Limitations & Future Work

  • SVD on output drift is performed once per task; larger proxy batches are more accurate but slower. If \(d_\text{out}\) is very large (e.g., LLM hidden dim 4096+), SVD costs may become non-negligible.
  • The empirical observation "output drift is low-rank" comes from ViT classification; whether it remains concentrated in scenarios with complex output distributions (LLM generation, retrieval, RLHF) is unverified.
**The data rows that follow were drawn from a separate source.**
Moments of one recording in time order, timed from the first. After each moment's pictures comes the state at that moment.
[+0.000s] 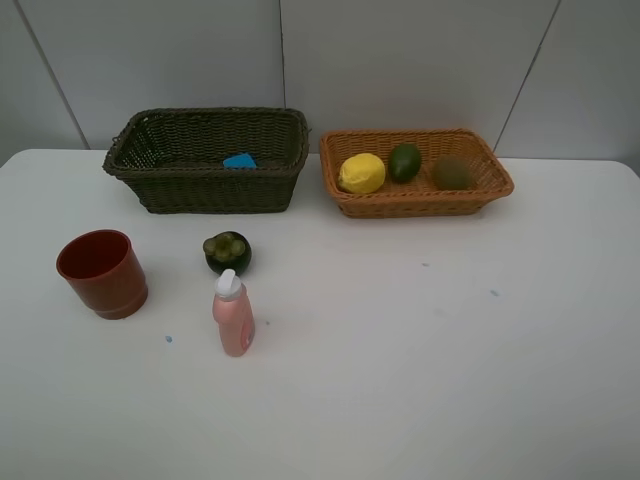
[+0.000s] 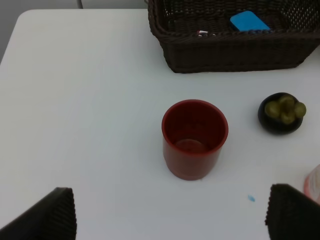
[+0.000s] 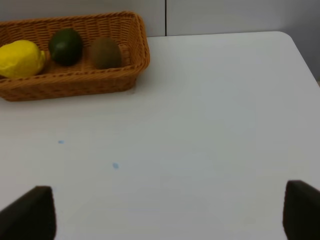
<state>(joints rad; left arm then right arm) 0.00 0.31 -0.66 -0.02 1.04 -0.04 0.00 0.00 -0.53 -0.12 1.07 0.05</state>
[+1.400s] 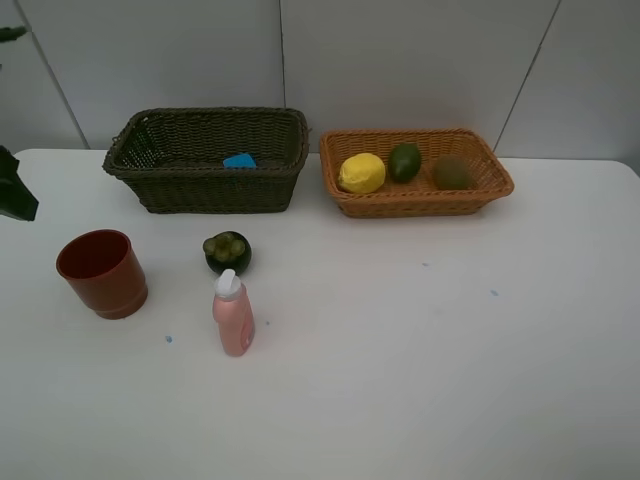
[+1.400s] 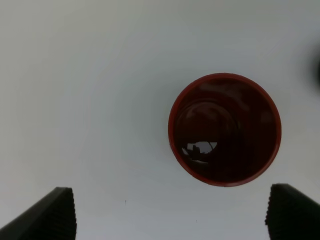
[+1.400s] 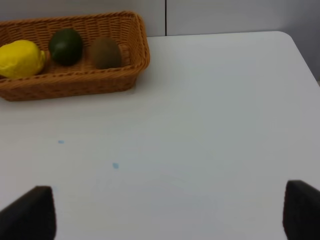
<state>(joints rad) 0.00 1.18 -0.78 -0.02 0.78 -0.04 0.00 0.00 -0.53 -0.12 1.07 0.05</state>
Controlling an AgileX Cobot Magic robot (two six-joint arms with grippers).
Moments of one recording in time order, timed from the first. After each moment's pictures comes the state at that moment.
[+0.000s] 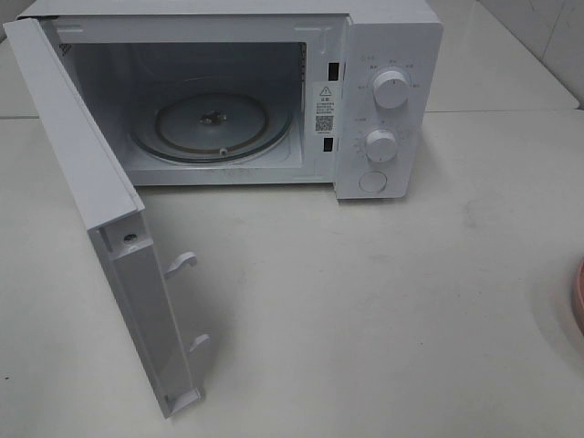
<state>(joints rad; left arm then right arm) 0.06 0.00 -0.50 -0.06 1.03 0.07 0.08 0.00 -0.51 -0.03 1.03 0.00</state>
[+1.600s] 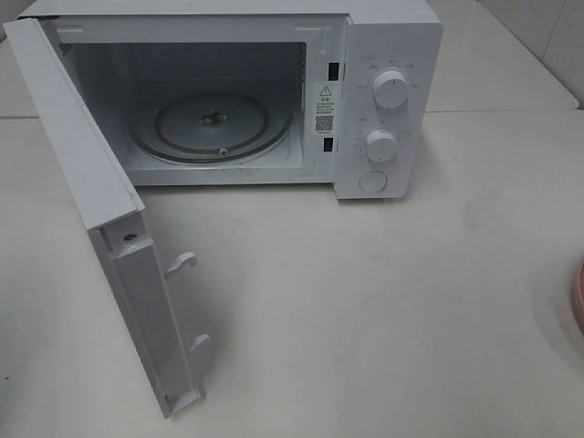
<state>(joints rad) 0.06 0.33 -0.46 -0.04 0.59 0.07 0.08 0.00 -0.51 -0.03 1.03 0.00</state>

  • Dynamic rank allocation assumes all tasks share one \(d_\text{out}\) pool, but cross-layer rank coupling or cross-module balancing in multi-layer LoRA is not explicitly modeled.
  • The threshold \(\rho\) is shared across the whole network and all tasks; whether layer-wise or task-adaptive \(\rho\) could provide further gains is unexplored.
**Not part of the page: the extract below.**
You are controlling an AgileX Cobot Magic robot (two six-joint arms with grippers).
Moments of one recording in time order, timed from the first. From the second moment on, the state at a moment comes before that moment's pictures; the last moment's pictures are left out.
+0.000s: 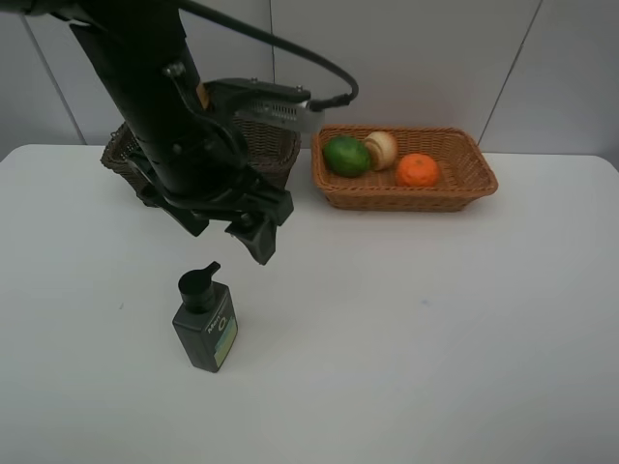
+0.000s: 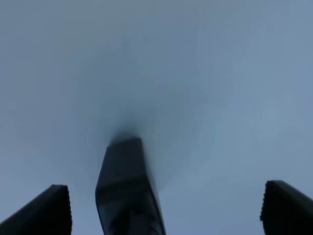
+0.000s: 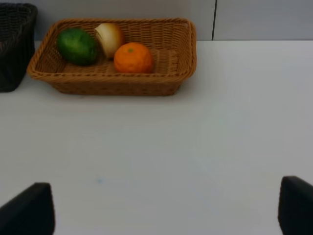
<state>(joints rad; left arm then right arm) -0.70 1.68 -1.22 -0.04 0.94 -0.19 0.03 0.00 -0.52 0.01 1.06 0.01</state>
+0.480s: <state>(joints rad) -0.78 1.68 -1.15 0.14 0.90 -0.52 0.03 0.00 -0.52 0.01 1.06 0.01</state>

  • vs O-LoRA: O-LoRA performs orthogonalization in parameter space \(\|\mathbf{B}_i^\top \mathbf{B}_t\|_F^2\); subspaces grow linearly and are non-recyclable. E2-LoRA "compresses and sorts" each task's LoRA by energy, allowing low-energy parts to be yielded.
  • vs GPM / DualGPM / InfLoRA: They perform SVD on input features, but PTM input energy is dispersed. E2-LoRA uses the low-rank nature of output drift, offering more precise constraints and less damage to plasticity.
  • vs AdaLoRA: AdaLoRA also uses energy-based pruning on LoRA but targets parameter efficiency for a single task; E2-LoRA extends this to multi-task settings with a "release to subsequent tasks" recycling mechanism.
  • vs EASE / MOS / TUNA (adapter route): These rely on task-specific adapters + routing/fusion, where parameters grow linearly with tasks. E2-LoRA reuses ranks within a fixed \(d_\text{out}\) capacity, making it more efficient.

Rating

  • Novelty: ⭐⭐⭐⭐ Clean perspective shift to "output drift" with accompanying PCA and proof of truncation optimality.
  • Experimental Thoroughness: ⭐⭐⭐⭐ Comprehensive comparison across four classification benchmarks, class/domain-incremental settings, and various orthogonalization route ablations.
  • Writing Quality: ⭐⭐⭐⭐ Uses Prop 3.1/3.2 to formalize intuition; Figure 1 clearly illustrates energy distribution differences.
  • Value: ⭐⭐⭐⭐ Achieves SOTA in the mainstream CL + PEFT route; the method is plug-and-play for any LoRA-CL framework.